Look below. Copy each line that has "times" in it.

● ● ● ● ● ● ●

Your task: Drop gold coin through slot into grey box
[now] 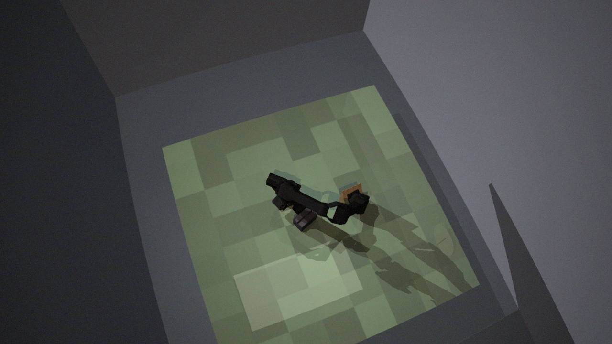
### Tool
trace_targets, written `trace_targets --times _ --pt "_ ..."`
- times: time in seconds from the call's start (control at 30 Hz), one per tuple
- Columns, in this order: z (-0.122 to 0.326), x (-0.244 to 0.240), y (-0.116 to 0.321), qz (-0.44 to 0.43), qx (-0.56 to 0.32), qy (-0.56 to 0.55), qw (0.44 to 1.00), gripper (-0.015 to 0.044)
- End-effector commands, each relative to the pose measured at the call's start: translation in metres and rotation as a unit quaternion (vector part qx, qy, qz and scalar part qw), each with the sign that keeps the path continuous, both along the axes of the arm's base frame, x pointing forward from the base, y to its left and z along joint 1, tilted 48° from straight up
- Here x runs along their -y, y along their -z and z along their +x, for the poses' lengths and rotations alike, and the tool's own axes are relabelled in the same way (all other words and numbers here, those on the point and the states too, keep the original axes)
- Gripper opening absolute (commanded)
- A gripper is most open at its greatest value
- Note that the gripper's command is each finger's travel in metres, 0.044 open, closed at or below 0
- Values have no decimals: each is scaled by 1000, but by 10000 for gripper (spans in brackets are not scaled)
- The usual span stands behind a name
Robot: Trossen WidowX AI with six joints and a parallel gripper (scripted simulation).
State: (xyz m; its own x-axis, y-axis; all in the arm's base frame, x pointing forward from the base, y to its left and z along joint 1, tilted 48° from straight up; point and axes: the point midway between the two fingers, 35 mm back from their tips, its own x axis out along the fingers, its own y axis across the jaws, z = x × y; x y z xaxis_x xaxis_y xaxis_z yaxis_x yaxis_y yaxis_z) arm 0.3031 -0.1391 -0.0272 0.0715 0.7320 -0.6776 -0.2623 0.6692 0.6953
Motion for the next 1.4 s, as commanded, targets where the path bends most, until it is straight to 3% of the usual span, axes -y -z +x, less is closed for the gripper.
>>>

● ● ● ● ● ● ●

Answer to the exercise.
trace_targets, written `trace_targets --times _ --pt "_ ..."`
- times: time in seconds from the call's start (control at 30 Hz), one per tuple

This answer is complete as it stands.